02/07/2026
Durante cinco dias, a Ence abriu novamente suas portas para mostrar que estatística, demografia, geociências e ciência de dados fazem parte do cotidiano muito antes de aparecerem em tabelas e gráficos.
Abertura do Ence de Portas Abertas 2026A quinta edição do Ence de Portas Abertas (EPA) recebeu 289 participantes entre estudantes, professores, pesquisadores, famílias e pessoas interessadas em conhecer a Escola e descobrir como o conhecimento produzido na instituição dialoga com a educação e com os desafios da sociedade.
Mais do que apresentar cursos ou pesquisas, o EPA buscou aproximar pessoas. Nas salas de aula, nos corredores, durante as oficinas e nos momentos de conversa, visitantes encontraram estudantes, docentes e servidores dispostos a compartilhar experiências e mostrar como a universidade pode dialogar com diferentes públicos.
"As trocas com os professores, alunos e demais organizadores foram muito satisfatórias. Diferente de outras instituições, vocês são acessíveis, humanos e atenciosos", comentou o professor Felipe, participante do evento.
Contamos em mais um ano com a parceria do IBGE, com o IBGE Educa e a Superintendência Estadual do IBGE no Rio de Janeiro (SES/RJ).
Jorge Abrahão, Joice Soares e Barbara Cobo no EPA ConexõesA programação começou com o EPA Conexões, dedicado à apresentação das ações de extensão da Escola.
A palestra Mulheres no Censo Demográfico 2022, conduzida por Joice Soares e Barbara Cobo, mostrou como os dados revelam diferentes experiências vividas pelas mulheres brasileiras e ajudam a compreender transformações sociais que vão além das estatísticas.
Na sequência, estudantes apresentaram projetos de extensão desenvolvidos na Ence, compartilhando iniciativas que unem ensino, pesquisa e atuação junto à sociedade. A tarde foi encerrada com uma sessão de pôsteres e um coffee-break pensado justamente para incentivar conversas, aproximar pessoas e fortalecer novas parcerias.
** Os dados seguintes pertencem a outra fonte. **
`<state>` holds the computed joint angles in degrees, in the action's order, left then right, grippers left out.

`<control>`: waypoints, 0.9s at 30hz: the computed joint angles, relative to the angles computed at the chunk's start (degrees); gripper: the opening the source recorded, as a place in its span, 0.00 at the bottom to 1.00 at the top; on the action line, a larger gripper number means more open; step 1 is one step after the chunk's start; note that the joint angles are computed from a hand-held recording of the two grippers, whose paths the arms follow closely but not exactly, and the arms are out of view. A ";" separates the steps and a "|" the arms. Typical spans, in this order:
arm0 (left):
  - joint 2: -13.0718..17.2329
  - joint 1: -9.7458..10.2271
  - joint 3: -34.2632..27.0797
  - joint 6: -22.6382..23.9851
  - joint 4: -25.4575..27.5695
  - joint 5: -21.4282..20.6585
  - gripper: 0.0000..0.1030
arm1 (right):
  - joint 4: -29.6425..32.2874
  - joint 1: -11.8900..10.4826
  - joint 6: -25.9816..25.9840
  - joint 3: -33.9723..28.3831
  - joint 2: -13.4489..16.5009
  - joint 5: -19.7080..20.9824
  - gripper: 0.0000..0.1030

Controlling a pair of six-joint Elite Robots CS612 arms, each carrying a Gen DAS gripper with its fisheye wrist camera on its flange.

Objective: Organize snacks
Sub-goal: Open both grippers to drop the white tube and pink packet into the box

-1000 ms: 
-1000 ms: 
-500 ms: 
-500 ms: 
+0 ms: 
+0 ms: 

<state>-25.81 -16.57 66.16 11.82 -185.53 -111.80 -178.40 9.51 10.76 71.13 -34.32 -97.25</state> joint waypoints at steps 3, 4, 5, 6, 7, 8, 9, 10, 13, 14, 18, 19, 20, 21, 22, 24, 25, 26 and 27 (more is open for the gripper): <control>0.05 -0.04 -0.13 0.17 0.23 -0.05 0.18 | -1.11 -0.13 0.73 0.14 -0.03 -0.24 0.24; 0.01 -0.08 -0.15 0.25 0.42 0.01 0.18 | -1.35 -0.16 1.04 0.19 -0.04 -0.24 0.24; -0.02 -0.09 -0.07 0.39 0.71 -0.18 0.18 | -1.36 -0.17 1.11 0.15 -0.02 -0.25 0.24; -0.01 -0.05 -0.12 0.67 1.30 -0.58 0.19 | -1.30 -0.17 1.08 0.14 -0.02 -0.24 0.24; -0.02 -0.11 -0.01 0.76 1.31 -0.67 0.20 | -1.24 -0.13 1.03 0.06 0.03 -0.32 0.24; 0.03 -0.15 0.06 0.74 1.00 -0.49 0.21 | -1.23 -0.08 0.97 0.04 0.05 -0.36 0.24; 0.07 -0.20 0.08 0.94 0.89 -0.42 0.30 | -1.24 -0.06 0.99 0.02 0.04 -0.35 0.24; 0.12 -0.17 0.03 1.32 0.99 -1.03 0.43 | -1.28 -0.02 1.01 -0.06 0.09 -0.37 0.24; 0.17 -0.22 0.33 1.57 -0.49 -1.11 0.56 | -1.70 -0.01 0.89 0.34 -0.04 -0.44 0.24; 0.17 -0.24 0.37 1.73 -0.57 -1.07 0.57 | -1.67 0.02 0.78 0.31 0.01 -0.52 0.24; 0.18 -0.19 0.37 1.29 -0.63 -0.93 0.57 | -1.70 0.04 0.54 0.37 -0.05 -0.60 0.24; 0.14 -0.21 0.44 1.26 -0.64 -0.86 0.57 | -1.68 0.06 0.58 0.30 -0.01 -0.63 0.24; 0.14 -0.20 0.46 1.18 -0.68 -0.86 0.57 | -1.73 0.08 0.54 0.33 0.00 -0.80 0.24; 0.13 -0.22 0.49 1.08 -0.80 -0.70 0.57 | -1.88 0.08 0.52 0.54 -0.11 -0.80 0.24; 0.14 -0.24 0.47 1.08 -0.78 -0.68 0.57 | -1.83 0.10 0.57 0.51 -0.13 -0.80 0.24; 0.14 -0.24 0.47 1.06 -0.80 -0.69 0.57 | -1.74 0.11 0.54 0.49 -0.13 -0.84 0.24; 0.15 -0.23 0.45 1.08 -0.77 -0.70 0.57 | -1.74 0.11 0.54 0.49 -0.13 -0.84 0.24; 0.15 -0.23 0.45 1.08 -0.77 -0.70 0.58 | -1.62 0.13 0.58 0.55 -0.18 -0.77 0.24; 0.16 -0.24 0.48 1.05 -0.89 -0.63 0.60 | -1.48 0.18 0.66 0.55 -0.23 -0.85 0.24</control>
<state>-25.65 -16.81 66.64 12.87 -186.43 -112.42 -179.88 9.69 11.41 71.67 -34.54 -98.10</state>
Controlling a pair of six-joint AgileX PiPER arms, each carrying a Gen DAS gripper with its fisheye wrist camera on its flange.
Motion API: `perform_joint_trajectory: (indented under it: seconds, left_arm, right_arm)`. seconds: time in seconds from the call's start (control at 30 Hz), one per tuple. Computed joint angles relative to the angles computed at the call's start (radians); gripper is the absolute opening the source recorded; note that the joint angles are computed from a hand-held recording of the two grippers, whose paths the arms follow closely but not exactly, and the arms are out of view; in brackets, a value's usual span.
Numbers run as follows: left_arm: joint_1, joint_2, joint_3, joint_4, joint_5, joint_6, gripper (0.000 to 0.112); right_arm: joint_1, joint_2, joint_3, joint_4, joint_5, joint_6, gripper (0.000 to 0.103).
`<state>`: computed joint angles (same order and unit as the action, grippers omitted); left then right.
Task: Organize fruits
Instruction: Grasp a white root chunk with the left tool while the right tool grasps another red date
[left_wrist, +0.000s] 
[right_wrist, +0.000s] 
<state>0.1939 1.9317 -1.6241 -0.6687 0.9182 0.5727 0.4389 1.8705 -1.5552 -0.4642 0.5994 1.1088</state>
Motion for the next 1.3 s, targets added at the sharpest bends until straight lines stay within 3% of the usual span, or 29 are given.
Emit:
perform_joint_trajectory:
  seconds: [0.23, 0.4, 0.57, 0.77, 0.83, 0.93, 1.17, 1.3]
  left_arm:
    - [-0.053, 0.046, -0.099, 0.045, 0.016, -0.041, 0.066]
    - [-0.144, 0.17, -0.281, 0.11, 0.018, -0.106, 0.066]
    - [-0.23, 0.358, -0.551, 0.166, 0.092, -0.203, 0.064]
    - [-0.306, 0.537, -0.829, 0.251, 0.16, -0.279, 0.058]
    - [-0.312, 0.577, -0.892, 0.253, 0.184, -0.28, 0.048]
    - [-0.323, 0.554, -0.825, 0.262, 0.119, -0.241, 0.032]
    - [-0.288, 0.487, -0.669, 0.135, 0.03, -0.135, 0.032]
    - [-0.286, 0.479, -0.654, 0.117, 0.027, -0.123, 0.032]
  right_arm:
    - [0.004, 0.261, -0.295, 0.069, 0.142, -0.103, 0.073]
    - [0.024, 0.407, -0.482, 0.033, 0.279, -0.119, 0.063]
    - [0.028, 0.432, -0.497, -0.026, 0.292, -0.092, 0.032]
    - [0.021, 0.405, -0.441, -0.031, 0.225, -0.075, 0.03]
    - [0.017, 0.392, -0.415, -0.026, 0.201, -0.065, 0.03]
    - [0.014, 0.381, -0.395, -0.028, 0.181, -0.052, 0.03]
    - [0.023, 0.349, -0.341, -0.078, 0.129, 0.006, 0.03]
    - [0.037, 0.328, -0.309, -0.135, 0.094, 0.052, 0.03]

Nos dias seguintes, os minicursos on-line reuniram participantes de diferentes áreas interessados em explorar aplicações da estatística em temas contemporâneos.
Da lógica atuarial às apostas esportivas, da demografia às ferramentas geográficas do IBGE e à análise de microdados públicos, a programação mostrou como os dados ajudam a compreender fenômenos sociais e apoiar decisões.
Parte das atividades foi conduzida por estudantes extensionistas da própria Ence, evidenciando o protagonismo discente nas ações de extensão da Escola.

As oficinas presenciais voltaram a reunir escolas, professores, estudantes, famílias e turmas da Educação de Jovens e Adultos (EJA) em atividades que transformaram conceitos estatísticos em experiências práticas.
Jogos, mapas, desafios, experimentos e dinâmicas ocuparam diferentes espaços da Escola para mostrar que aprender sobre dados também pode acontecer brincando, investigando e colaborando.
"As alunas ficaram radiantes com tudo o que presenciaram no encontro. Parabéns a toda a equipe da Ence por proporcionar dias tão incríveis", escreveu Vanessa Matos, professora que acompanhou uma das turmas.
Nesta edição, a programação foi ampliada para atender públicos de diferentes idades e trajetórias escolares, incluindo atividades específicas para estudantes da EJA.
Uma das novidades da quinta edição foi o EPA Oficininhas, criado especialmente para crianças do Ensino Fundamental I.

Duas escolas participaram da atividade piloto, que recebeu estudantes a partir de oito anos em uma programação especialmente desenvolvida para esse público. Antes dos jogos, as crianças conheceram o IBGE e a Ence de forma lúdica, descobrindo quem produz as informações presentes no dia a dia e como esses dados ajudam a conhecer melhor o Brasil.
Depois dessa recepção, a aprendizagem continuou por meio de jogos e desafios que despertaram a curiosidade e mostraram que ciência, mapas, censos e estatística também podem fazer parte das primeiras experiências escolares.Outra escola participante também destacou o envolvimento dos estudantes durante as atividades.
Ao final da semana, o saldo foi mais do que o número de participantes. As conversas iniciadas durante o EPA, os reencontros entre ex-alunos, as novas parcerias, o entusiasmo das crianças e o interesse demonstrado por professores e estudantes reforçaram o papel da extensão universitária como espaço de encontro entre conhecimento acadêmico e sociedade.
Como escola do IBGE, a Ence segue ampliando esse diálogo, mostrando que os dados ganham sentido quando ajudam pessoas a compreender melhor o mundo em que vivem.